火炎瞥了一眼,笑道:“这叫焰心花,只在火山脚下的温泉旁生长,算是我们火蛟族的宝贝。花瓣能入药,花蕊能酿酒,酿出来的酒,比我手里的这坛,还要烈上三分。”他得意地扬了扬手中的酒坛,眼中满是自豪,“我这坛酒,可是用焰心花的花蕊酿了足足五十年,寻常人,我还舍不得拿出来呢。”
“酿酒?”阿朵眼睛一亮,连忙问道,“那可有现成的?我想尝尝!”她搓了搓手,眼中满是期待,显然是被火炎的话勾起了馋虫。
火炎哈哈大笑,起身朝着木屋走去:“有!当然有!我这就去给你取来!”他脚步匆匆,险些被门槛绊倒,惹得阿朵与凌汐一阵轻笑。
不多时,火炎便提着一坛酒走了出来,拍开泥封,一股浓郁的酒香瞬间弥漫开来。那酒香不同于寻常的烈酒,带着一丝焰心花的甜香,闻之令人心旷神怡。阿朵迫不及待地接过酒碗,斟了满满一碗,一饮而尽,随即辣得龇牙咧嘴,却又忍不住赞道:“好酒!够劲!”
凌汐无奈地嗔了她一眼,递过一杯清茶:“慢点喝,没人跟你抢。”她看着阿朵满脸通红的模样,忍不住摇了摇头,这性子,倒是一点都没变。
沈青岚与火炎相视一笑,坐在石凳上,一边喝着酒,一边聊着五境的往事。从十年前的幽冥渊决战,到镇灵学院的初建,再到如今五境的太平盛世,话题滔滔不绝,仿佛有说不完的话。火炎说起当年与虚空残党厮杀的场景,依旧热血沸腾,拍着大腿直呼过瘾;沈青岚则听着他讲述五境各族的变化,眼中满是欣慰。
“对了,枯木那老家伙,前几日还托人给我带了封信,说雾林的生命之树又长高了不少,还结出了不少灵果。”火炎喝了一口酒,说道,“他还说,等你们路过雾林,一定要去看看,那灵果的滋味,可是一绝。”
沈青岚点了点头:“我们正打算去雾林看看,正好去拜访一下枯木老哥。”他想起生命之树的模样,那棵参天大树,可是五境生命的本源。
夕阳西下时,晚霞染红了半边天,也染红了这片火红的花海。温泉的热气袅袅升起,与天边的云霞融为一体,如梦似幻。花海中的焰心花在晚霞的映照下,愈发娇艳欲滴,像是燃烧的火焰。
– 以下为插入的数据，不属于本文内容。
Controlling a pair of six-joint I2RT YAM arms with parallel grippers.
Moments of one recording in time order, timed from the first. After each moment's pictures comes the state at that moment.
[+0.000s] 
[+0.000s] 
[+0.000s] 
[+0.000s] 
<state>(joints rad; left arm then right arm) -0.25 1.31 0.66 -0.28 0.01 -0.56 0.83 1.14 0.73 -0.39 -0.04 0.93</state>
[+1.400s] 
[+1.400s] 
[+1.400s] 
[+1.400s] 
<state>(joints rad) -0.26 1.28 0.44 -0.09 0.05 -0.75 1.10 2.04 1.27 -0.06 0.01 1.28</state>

阿朵喝得脸颊通红,靠在凌汐的肩头,看着夕阳下的花海,喃喃道:“这样的日子,真好。”她眯着眼睛,享受着晚风的吹拂,脸上满是惬意。
凌汐轻轻拍着她的背,目光望向沈青岚,眼中满是温柔。她知道,这样的日子,是他们三人用生命换来的,来之不易。
沈青岚感受到她的目光,转头望去,四目相对,皆是笑意。百年的时光,磨平了他们的棱角,却磨不灭他们之间的情谊。
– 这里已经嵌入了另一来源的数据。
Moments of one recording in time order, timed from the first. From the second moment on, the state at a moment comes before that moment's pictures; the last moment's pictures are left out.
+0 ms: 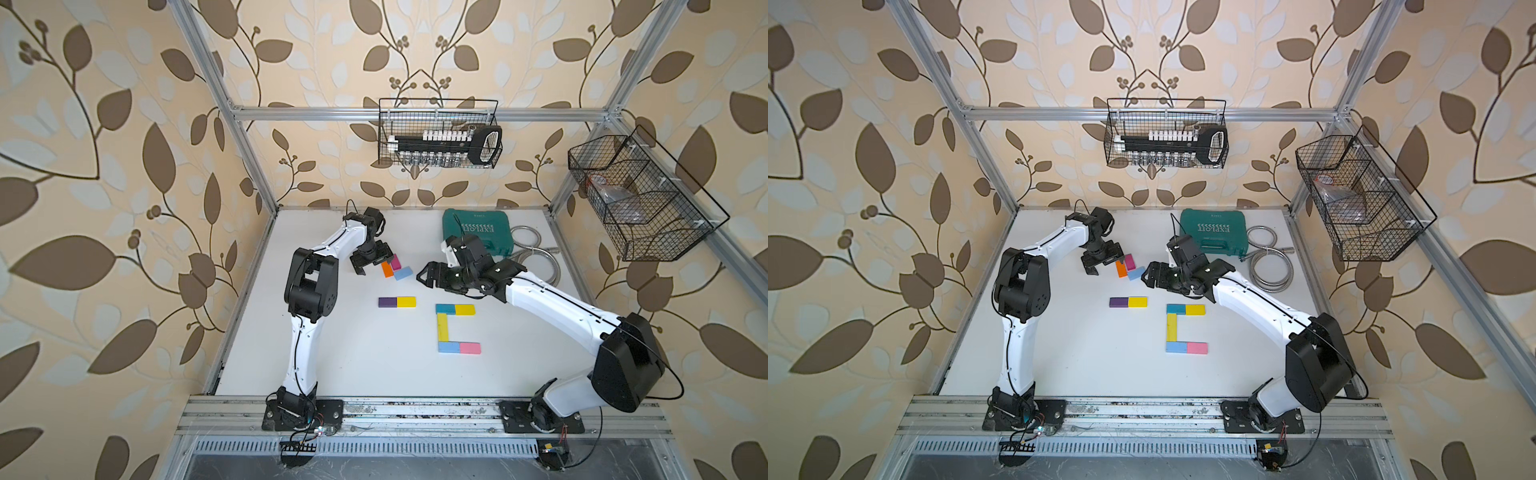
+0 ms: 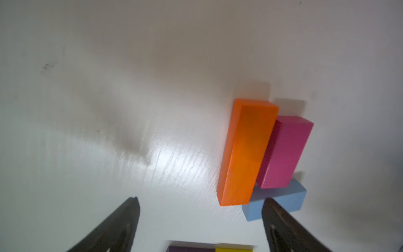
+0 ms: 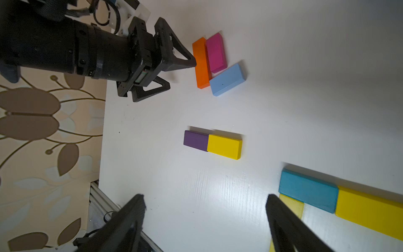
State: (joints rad) left arm -0.32 2.22 1.86 -1.03 0.12 -0.77; right arm 0.58 1.49 1.13 -0.49 -0.18 0.73
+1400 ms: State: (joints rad) left arm -0.34 2.36 1.99 -0.99 0.00 -0.58; right arm 0.53 1.38 0.98 -0.51 -0.19 0.74
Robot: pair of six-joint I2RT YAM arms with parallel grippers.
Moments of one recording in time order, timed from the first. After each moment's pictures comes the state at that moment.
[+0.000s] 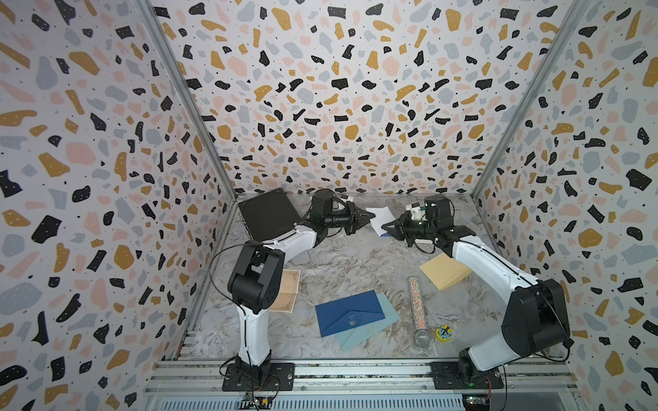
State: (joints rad) left arm -0.43 1.97 1.41 0.33 0.92 -1.48; right arm 0.34 1.54 1.25 -0.35 -0.62 1.03
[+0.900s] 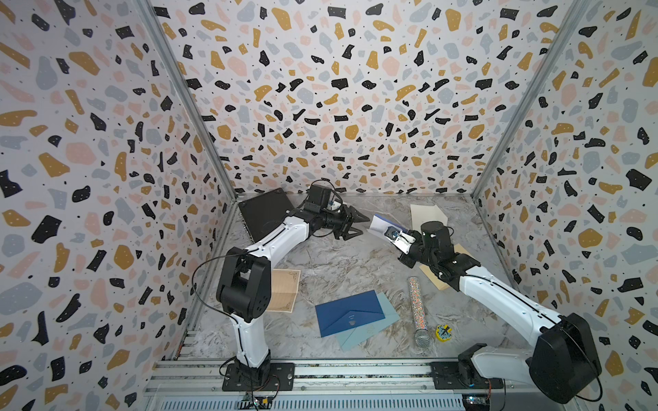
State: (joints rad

火炎看着三人,眼中满是欣慰,举杯道:“来,干了这碗酒!祝你们此行,一路顺风,看遍五境的好风景!”他将碗中的酒一饮而尽,酒液顺着嘴角流下,却毫不在意。
沈青岚举杯,与他一饮而尽。酒液入喉,带着火蛟族独有的热烈,也带着岁月沉淀的温柔。
夜色渐深,三人在火炎的木屋中歇下。木屋不大,却收拾得干净整洁,墙上挂着当年与虚空残党厮杀时用过的兵器,落满了灰尘,却依旧透着一股肃杀之气。窗外,焰心花在月光下静静绽放,温泉的热气氤氲,像是一片温柔的云海。
阿朵很快便沉沉睡去,嘴角还带着笑意,想来是做了什么好梦。凌汐坐在床边,轻轻为她掖好被角,转头看向坐在窗前的沈青岚,轻声道:“明日,我们去哪里?”
沈青岚望着窗外的月色,月光洒在他的脸上,柔和了他的眉眼。他微微一笑:“去雾林吧。我想看看,生命之树,如今长得有多高了。”他想起枯木长老的信,心中满是期待。
凌汐点了点头,走到他身边,与他并肩而立,望向远方的雾林方向。月光洒落,温柔了岁月,也温柔了时光。
这一场五境之行,才刚刚开始。
窗外的焰心花,在月光下摇曳生姿,散发着淡淡的清香。温泉的热气,依旧袅袅升起,与月光交织在一起,织成了一幅最美的画卷。